Consider the ellipse $\frac{x^2}{25}+\frac{y^2}{16}=1$ 
Let $ABCD$ be a quadrilateral circumscribing the ellipse $$\frac{x^2}{25}+\frac{y^2}{16}=1.$$ Let $S$ be
  one of its focii, then what is the sum of the angles $\angle{ASB}$ and $\angle{CSD}$?

My try:
I have done this for the extreme case of quadrilateral, taking
quadrilateral to be rectangle and got the answer which is true for every quadrilateral, but how to do it for general quadrilateral?
 A: The intersection point of two tangents to an ellipse lies on the bisector of the angle formed by joining a focus to the points of tangency (for a proof see HERE). Hence 
$$\angle{ASB}=\angle{ASD}\quad\mbox{and}\quad\angle{CSD}=\angle{CSB}.$$
Since 
$$\angle{ASB}+\angle{ASD}+\angle{CSD}+\angle{CSB}=360^{\circ}$$
we may conclude that $\angle{ASB} + \angle{CSD}=180^{\circ}$.
Note that this property holds for ANY ellipse.
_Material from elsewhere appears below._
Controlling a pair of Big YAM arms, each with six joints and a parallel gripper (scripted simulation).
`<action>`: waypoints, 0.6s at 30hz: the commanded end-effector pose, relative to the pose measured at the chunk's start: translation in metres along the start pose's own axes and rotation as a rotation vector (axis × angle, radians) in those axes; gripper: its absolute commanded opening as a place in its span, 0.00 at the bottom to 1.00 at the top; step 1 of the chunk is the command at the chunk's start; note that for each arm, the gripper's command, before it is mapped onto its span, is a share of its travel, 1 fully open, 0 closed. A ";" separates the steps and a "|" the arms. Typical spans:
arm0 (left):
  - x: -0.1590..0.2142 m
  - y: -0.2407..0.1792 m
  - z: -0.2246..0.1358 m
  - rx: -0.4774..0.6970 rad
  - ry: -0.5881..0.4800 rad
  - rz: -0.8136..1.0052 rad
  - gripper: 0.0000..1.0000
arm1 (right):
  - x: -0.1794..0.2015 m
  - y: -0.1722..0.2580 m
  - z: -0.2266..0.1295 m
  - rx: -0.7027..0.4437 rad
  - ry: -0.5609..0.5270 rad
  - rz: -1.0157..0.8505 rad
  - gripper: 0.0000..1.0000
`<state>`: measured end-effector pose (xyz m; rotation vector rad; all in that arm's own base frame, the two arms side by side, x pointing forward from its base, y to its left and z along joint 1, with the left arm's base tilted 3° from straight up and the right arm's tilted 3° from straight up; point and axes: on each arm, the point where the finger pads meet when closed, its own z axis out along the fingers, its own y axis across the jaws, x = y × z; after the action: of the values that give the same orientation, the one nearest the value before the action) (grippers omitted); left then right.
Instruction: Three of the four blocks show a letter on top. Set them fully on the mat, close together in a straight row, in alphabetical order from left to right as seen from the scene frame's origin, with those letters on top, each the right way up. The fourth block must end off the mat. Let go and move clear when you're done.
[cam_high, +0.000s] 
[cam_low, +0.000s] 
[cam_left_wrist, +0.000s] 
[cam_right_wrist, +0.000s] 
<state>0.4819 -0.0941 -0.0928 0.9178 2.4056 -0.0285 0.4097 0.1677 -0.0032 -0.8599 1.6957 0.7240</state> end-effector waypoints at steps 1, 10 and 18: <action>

A: Here, I am not very sure about where ABCD are.  I am assuming A is at the top left, B at the top right, C at the bottom right, and D at the bottom left.  If this interpretation of the question is wrong, please correct me.  
We know that the ellipse is "lying down", with a width of $2*5=10$ and a height of $2*4=8$.  Then $\angle ASB=180^o-tan^{-1}(\frac{4}{2})-tan^{-1}(\frac{4}{8})=90^o$.  
I am using here $\triangle ASE$, where E is the midpoint of AD, for $tan^{-1}(\frac{4}{2})$. 
I am using $\triangle BSF$, where F is the midpoint of B and C, for $tan^{-1}(\frac{4}{8})$.
Multiplying this($90^o$) by 2, since $\angle ASB=\angle CSD$, we get $180^o$.  Over here, we conclude that whatever the interpretation, it is always $180^o$.